Kenyan households may have to dig deeper into their pockets for some basic food items in the coming weeks, even as prices of several vegetables and fresh farm produce are expected to decline.
A new survey by the Central Bank of Kenya (CBK) shows that prices of key household commodities, including rice, bread, maize flour, wheat flour, sugar, cooking oil, cooking fat and packaged milk, are likely to rise over the next month.
The findings are contained in the Agriculture Sector Survey for May 2026, which captured the views of players in the agriculture sector on expected price movements and production trends.
According to the survey, concerns over the ongoing conflict involving the United States, Israel and Iran have continued to fuel fears of disruptions in global supply chains, with respondents expecting the situation to push up the cost of imported and processed food products.
Rising global oil prices and challenges in international shipping routes were cited among the factors likely to exert pressure on food prices in the country.
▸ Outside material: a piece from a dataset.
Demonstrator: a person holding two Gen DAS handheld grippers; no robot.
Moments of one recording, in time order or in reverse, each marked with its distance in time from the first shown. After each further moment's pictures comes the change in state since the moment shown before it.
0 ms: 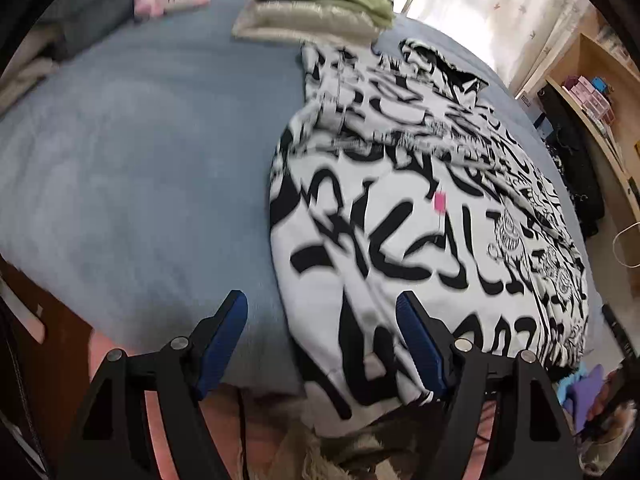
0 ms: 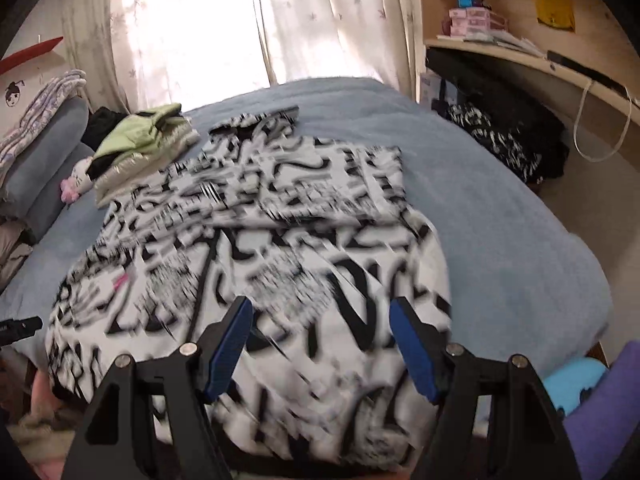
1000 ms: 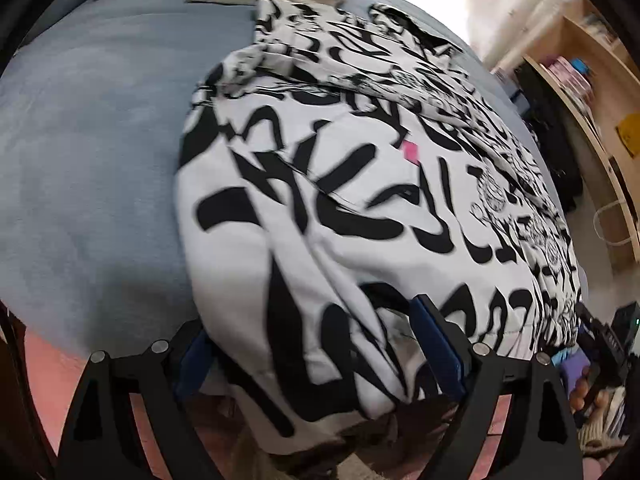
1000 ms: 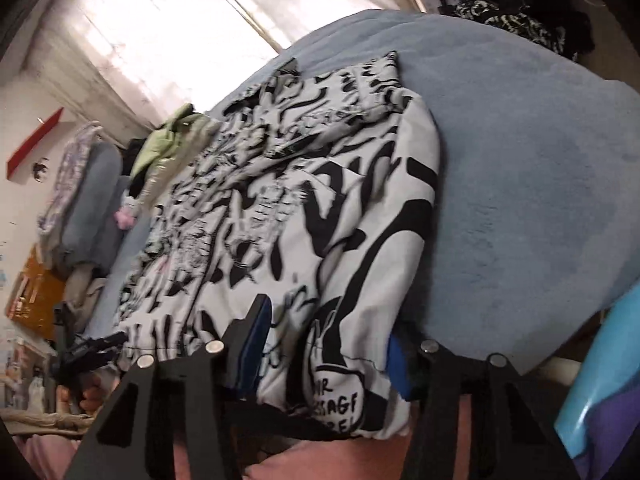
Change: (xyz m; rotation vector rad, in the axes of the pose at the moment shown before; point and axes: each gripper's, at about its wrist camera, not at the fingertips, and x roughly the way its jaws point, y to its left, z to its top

With many people currently struggling with issues concerning living expenses, it is likely that the coming rise in prices for basic commodities will cause an increase in spending in households over the next few weeks.
But on a positive note, the survey indicates that prices for some vegetables and other farm products are projected to reduce due to better supplies.
CBK said prices for spinach, sukuma wiki, indigenous vegetables, and unpackaged milk are expected to go down with increasing production levels.
The price reduction has generally been attributed to favorable weather patterns registered in the March-May long rains season.
Tomatoes, onions, potatoes, carrots, green maize, maize grain and green grams are also expected to benefit from improved harvests, although expectations varied from one region to another.
Despite fears about rising prices for certain essentials, the poll shows that inflation worries may not be as pressing now.
Some 65 per cent of those surveyed said that they expect the inflation rate to go up in the coming month, compared with 81 per cent last month. It appears that better food supplies could cushion people against higher prices.
Transportation costs continued to exert pressure on the prices of foods, with 95 per cent of those polled citing them as the major determinant of both retail and wholesale markets.
Among the other factors influencing the prices are weather conditions, input costs for farmers, labor costs and logistical issues.
Nevertheless, optimism prevails in the agricultural sector with more than 80 per cent of respondents expecting improvements in the next three months and even over the next year, driven by favorable weather conditions and various government programs.
It would mean that people might find themselves in a rather mixed market situation in the coming period – while some staple products may become more expensive, prices of common vegetables and fruits may fall because of their abundance.